Reading Material – February 18, 2024

Ross Douthat, Where Should Agnostics Go on Sundays?

For [Perry] Bacon himself, the key obstacle to a return to churchgoing seems to be the fear of a kind of intellectual inconsistency or hypocrisy, for himself but especially as a parent. “I don’t want to take her to a place that has a specific view of the world,” he writes of his daughter, “as well as answers to the big questions and then have to explain to Charlotte that some people agree with all of the church’s ideas, Dad agrees with only some and many other people don’t agree with any.”

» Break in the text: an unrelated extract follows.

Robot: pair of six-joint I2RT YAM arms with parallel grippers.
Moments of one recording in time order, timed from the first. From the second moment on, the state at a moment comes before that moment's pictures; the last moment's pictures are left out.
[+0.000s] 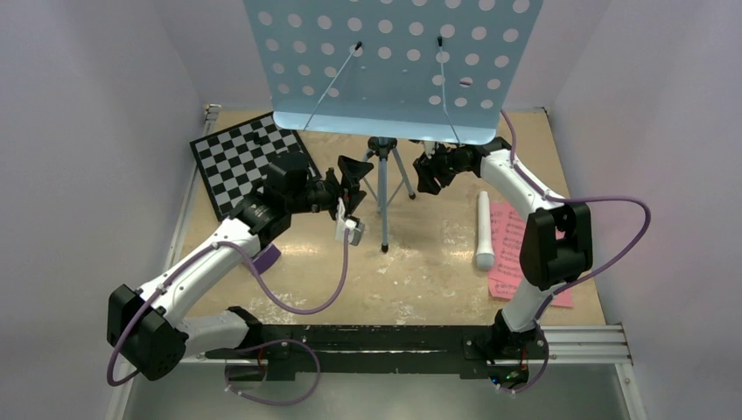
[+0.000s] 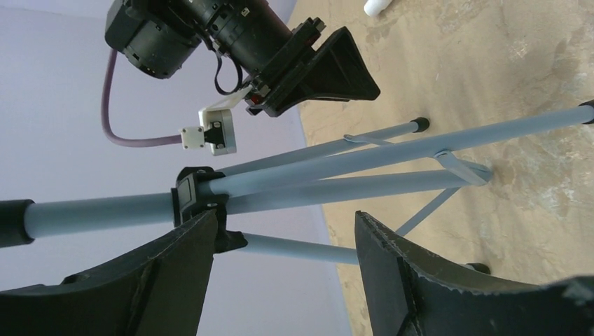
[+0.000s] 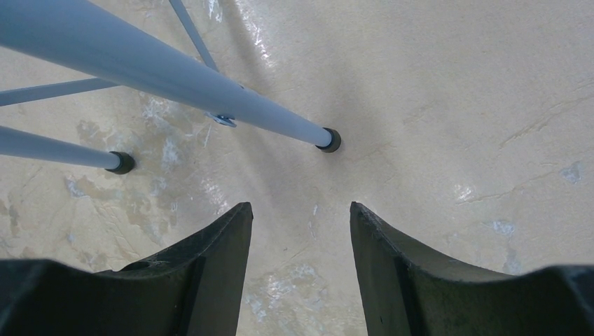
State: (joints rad) left arm -0.59 1.18 0.99 -0.17 0.62 1.48; right arm 0.27 1.74 1.41 -0.64 -0.49 -0.54
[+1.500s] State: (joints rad) left arm -0.62 1.25 0.97 0.06 0.36 1.32; right arm 0.27 1.74 1.40 -0.64 -0.49 -0.52
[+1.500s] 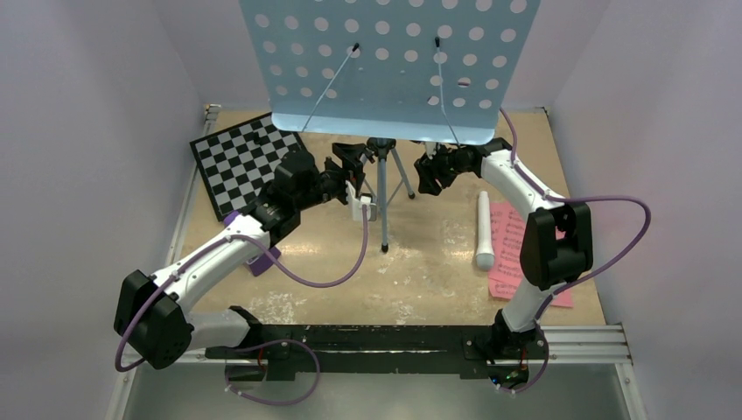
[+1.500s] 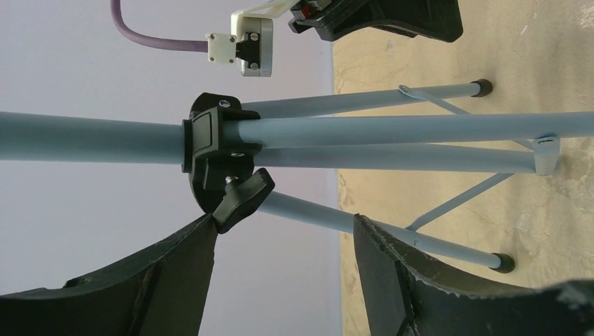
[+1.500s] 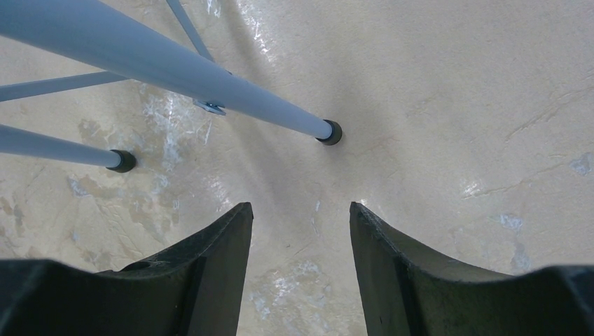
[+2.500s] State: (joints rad) left arm -0.60 1.24 0.93 -0.10 0.50 1.25; right arm 0.25 1.74 1.40 -0.65 -0.49 -0.50
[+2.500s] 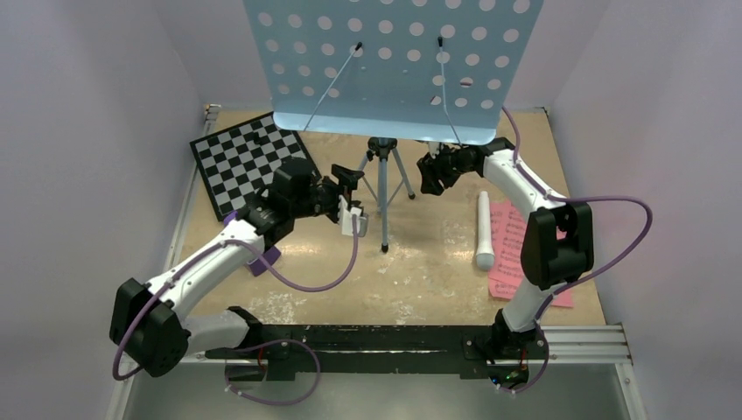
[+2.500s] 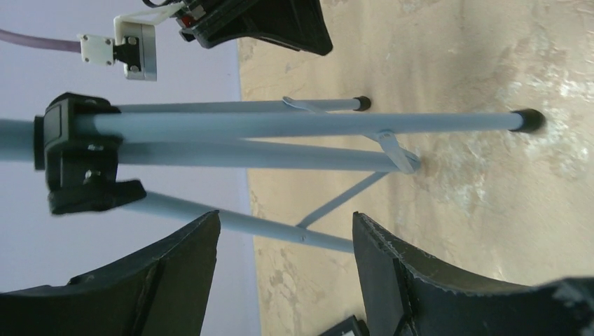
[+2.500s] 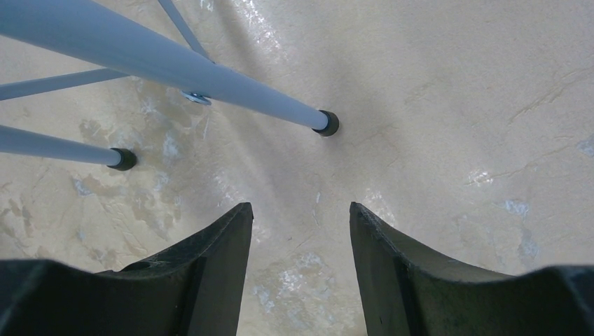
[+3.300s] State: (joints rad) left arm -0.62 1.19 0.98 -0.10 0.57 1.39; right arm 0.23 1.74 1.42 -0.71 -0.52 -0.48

To which I might respond: Why not? The desire to bring up your child inside a coherent world picture that parents and schools and churches all mutually reinforce is an admirable one; it speaks to the natural human desire for wholeness and integration. But if that kind of environment doesn’t exist for you, if you yourself don’t have a world picture that fully integrates the political and the moral with the metaphysical, then introducing your kids to a multiplicity of experiences and values and acknowledging upfront that people have different answers to the big questions and you can value institutions without fully agreeing with them — all this seems like an entirely responsible way to parent.

Aaron Lake Smith, Finding God in Punk Anarchism

I wanted to be working for the spirit and the common good, but as with all compromised positions in life, didn’t know how to extract myself from the mire or start over.